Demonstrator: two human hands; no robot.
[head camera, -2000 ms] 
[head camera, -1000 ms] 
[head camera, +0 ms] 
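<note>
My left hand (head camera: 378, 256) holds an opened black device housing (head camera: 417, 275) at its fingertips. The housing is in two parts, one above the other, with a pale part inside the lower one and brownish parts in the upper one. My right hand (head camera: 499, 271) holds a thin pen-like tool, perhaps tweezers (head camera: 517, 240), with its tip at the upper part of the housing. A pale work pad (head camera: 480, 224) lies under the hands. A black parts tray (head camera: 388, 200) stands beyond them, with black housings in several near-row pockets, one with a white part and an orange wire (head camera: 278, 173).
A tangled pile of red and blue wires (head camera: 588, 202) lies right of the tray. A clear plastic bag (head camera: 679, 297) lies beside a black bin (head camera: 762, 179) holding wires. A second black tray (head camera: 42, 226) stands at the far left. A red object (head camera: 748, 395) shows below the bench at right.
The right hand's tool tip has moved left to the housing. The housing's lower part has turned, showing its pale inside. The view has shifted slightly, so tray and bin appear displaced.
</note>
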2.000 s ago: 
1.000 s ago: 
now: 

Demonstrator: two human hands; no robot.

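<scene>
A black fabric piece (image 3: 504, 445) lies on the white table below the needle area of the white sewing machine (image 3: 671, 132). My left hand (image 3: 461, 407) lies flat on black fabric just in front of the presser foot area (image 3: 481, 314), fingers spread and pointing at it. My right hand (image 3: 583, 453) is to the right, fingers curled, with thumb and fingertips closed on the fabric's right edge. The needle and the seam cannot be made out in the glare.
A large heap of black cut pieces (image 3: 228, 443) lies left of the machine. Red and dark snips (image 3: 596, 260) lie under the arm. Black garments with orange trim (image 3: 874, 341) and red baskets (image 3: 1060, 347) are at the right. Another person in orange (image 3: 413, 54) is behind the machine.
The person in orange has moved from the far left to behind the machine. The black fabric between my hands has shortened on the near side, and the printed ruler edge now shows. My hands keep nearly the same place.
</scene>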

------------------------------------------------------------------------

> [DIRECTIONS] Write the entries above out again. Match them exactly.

> [YOUR RESPONSE]
Demonstrator: two human hands; no robot.
[head camera, -2000 ms] 
[head camera, -1000 ms] 
[head camera, +0 ms] 
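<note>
My left hand (head camera: 378, 256) holds an opened black device housing (head camera: 417, 275) at its fingertips. The housing is in two parts, one above the other, with a pale part inside the lower one and brownish parts in the upper one. My right hand (head camera: 499, 271) holds a thin pen-like tool, perhaps tweezers (head camera: 517, 240), with its tip at the upper part of the housing. A pale work pad (head camera: 480, 224) lies under the hands. A black parts tray (head camera: 388, 200) stands beyond them, with black housings in several near-row pockets, one with a white part and an orange wire (head camera: 278, 173).
A tangled pile of red and blue wires (head camera: 588, 202) lies right of the tray. A clear plastic bag (head camera: 679, 297) lies beside a black bin (head camera: 762, 179) holding wires. A second black tray (head camera: 42, 226) stands at the far left. A red object (head camera: 748, 395) shows below the bench at right.
The right hand's tool tip has moved left to the housing. The housing's lower part has turned, showing its pale inside. The view has shifted slightly, so tray and bin appear displaced.
</note>
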2.000 s ago: 
1.000 s ago: 
now: 

Demonstrator: two human hands; no robot.

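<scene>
A black fabric piece (image 3: 504, 445) lies on the white table below the needle area of the white sewing machine (image 3: 671, 132). My left hand (image 3: 461, 407) lies flat on black fabric just in front of the presser foot area (image 3: 481, 314), fingers spread and pointing at it. My right hand (image 3: 583, 453) is to the right, fingers curled, with thumb and fingertips closed on the fabric's right edge. The needle and the seam cannot be made out in the glare.
A large heap of black cut pieces (image 3: 228, 443) lies left of the machine. Red and dark snips (image 3: 596, 260) lie under the arm. Black garments with orange trim (image 3: 874, 341) and red baskets (image 3: 1060, 347) are at the right. Another person in orange (image 3: 413, 54) is behind the machine.
The person in orange has moved from the far left to behind the machine. The black fabric between my hands has shortened on the near side, and the printed ruler edge now shows. My hands keep nearly the same place.
</scene>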

That completes the response.